How do I feed that into my query? Please bear in mind that each skill ID has a job Id associated with it. Maybe I first need to convert the skill names from the search (in this case Python C++
) into skill Ids? Even so, how do I include that in my query?
Te make a few things clearer:
- both the skills & company search box can be empty, which I will interpret as "return everything"
- search terms can include the keywords AND and OR, with grouping brackets (NOT is not required).

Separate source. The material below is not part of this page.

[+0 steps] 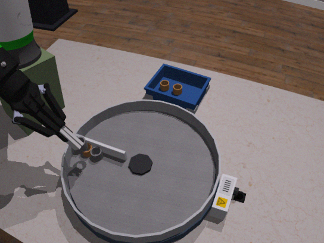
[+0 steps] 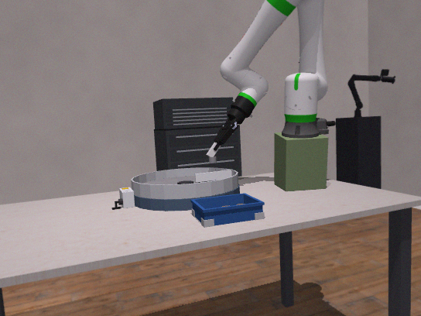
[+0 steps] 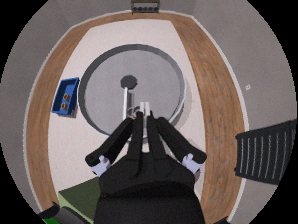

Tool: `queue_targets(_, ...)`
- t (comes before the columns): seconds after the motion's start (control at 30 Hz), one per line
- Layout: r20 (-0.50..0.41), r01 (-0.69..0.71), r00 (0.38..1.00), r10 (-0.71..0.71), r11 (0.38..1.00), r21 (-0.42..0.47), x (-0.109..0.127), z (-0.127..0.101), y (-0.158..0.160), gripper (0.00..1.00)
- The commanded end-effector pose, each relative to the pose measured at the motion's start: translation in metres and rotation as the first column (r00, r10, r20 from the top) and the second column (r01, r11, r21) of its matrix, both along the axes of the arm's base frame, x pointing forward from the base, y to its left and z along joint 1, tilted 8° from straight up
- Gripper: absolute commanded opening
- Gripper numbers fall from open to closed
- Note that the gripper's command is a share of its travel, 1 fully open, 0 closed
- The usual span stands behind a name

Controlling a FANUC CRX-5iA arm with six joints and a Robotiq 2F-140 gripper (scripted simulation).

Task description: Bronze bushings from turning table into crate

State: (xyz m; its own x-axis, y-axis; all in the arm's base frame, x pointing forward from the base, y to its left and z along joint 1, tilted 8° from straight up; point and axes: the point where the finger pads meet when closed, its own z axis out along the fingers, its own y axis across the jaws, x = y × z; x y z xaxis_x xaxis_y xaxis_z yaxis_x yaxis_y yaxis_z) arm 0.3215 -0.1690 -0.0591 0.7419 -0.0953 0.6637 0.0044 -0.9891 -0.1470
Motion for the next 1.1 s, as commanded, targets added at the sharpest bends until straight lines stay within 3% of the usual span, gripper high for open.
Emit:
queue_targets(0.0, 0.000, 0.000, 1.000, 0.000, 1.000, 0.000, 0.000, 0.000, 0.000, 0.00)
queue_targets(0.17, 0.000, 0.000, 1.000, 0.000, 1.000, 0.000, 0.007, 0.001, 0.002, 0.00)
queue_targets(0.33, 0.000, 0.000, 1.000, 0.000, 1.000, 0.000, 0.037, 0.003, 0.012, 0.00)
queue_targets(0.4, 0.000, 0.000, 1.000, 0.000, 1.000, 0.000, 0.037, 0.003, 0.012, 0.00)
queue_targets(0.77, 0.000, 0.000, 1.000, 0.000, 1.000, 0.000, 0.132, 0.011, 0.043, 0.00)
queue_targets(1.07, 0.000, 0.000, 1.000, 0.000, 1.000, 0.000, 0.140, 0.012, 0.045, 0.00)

I am happy enough to parse that in PHP & turn it into a MySQL query term (my difficulty is only with SQL, not PHP)
It looks like I made a start, with that INNER JOIN skills AS s ON s.job_id = j.job_id
, which I think will handle a search for a single skill, given its ... name ? ... Id?
I suppose my question would be how would that query look if, for example, I wanted to restrict the results to anyone who had worked at Microsoft OR Google
and has the skills Python AND C++
?
If I get an example for that, I can extrapolate, but, at this point, I am unsure whether I want more INNER JOINs or WHERE clauses.
I think that I want to extend that second last line AND sn.skill_id = s.skill_id
by paring the skills search string, in my example Python AND C++
and generating some SQL along the lines of AND (s.skill_id = X )
, where X is the skill Id for Python, BUT I don't know how to handle Python AND C++
, or something more complex, like Python AND (C OR C++)
...
Update
Just to be clear, the users are technical and expect to be able to enter complex searches. E.g for skills: (C AND kernel)OR (C++ AND realtime) OR (Doors AND (UML OR QT))
.
Final update
The requirements just changed. The person that I am coding this for just told me that if a candidate matches the skill search on any job that he ever worked, then I ought to return ALL jobs for that candidate.
That sounds counter-intuitive to me, but he swears that that is what he wants. I am not sure it can even be done in a single query (I am considering multiple queries; a first t get the candidates with matching skills, then a second to get all of their jobs).